Where a line below includes the word "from", copy that line.
Data segment: Begin
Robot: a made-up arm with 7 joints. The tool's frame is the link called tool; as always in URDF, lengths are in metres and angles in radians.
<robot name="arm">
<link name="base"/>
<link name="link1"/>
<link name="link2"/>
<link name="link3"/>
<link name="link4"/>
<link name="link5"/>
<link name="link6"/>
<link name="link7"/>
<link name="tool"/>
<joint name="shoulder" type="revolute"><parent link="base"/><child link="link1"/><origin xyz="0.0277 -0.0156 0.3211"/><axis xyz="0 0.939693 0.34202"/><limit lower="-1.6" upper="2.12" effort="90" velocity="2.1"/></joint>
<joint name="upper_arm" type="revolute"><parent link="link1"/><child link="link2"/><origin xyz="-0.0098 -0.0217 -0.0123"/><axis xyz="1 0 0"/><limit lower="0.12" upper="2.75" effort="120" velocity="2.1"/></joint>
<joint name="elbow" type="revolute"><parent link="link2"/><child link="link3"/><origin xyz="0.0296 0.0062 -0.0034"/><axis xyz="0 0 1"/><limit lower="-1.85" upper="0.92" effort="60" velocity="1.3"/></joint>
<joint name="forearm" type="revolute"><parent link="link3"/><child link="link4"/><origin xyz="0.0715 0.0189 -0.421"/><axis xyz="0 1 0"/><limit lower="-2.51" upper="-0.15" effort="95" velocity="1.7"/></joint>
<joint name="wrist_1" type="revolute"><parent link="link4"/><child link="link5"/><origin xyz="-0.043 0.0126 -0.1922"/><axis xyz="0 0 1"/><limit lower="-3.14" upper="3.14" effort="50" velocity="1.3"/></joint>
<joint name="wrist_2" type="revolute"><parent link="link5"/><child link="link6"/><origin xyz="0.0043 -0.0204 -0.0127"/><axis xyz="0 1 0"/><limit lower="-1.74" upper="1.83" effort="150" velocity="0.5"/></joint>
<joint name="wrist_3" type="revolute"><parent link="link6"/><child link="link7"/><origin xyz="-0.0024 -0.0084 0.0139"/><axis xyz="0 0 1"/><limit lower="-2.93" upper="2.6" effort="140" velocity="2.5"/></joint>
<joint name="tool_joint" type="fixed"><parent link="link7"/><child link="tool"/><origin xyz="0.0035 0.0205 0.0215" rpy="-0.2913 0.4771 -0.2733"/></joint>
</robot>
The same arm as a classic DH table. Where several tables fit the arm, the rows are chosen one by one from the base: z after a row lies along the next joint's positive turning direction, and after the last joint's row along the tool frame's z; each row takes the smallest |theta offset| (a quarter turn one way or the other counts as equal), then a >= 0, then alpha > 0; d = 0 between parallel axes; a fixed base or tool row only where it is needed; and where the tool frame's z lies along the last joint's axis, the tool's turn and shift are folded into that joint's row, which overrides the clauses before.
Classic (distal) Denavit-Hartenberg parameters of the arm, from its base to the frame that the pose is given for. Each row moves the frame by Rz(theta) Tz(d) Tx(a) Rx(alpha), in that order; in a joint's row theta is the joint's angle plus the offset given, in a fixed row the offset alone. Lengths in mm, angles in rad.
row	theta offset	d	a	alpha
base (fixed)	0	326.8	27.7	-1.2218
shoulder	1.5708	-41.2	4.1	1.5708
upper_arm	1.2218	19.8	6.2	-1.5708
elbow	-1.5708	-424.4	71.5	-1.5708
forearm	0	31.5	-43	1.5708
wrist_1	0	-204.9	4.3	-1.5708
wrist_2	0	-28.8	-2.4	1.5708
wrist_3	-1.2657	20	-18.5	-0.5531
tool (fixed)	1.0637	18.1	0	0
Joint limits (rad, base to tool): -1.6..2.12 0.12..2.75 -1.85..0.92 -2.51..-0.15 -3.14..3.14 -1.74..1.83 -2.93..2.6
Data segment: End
**Exercise output:**
The same arm as a classic DH table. Where several tables fit the arm, the rows are chosen one by one from the base: z after a row lies along the next joint's positive turning direction, and after the last joint's row along the tool frame's z; each row takes the smallest |theta offset| (a quarter turn one way or the other counts as equal), then a >= 0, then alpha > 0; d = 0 between parallel axes; a fixed base or tool row only where it is needed; and where the tool frame's z lies along the last joint's axis, the tool's turn and shift are folded into that joint's row, which overrides the clauses before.
Classic (distal) Denavit-Hartenberg parameters of the arm, from its base to the frame that the pose is given for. Each row moves the frame by Rz(theta) Tz(d) Tx(a) Rx(alpha), in that order; in a joint's row theta is the joint's angle plus the offset given, in a fixed row the offset alone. Lengths in mm, angles in rad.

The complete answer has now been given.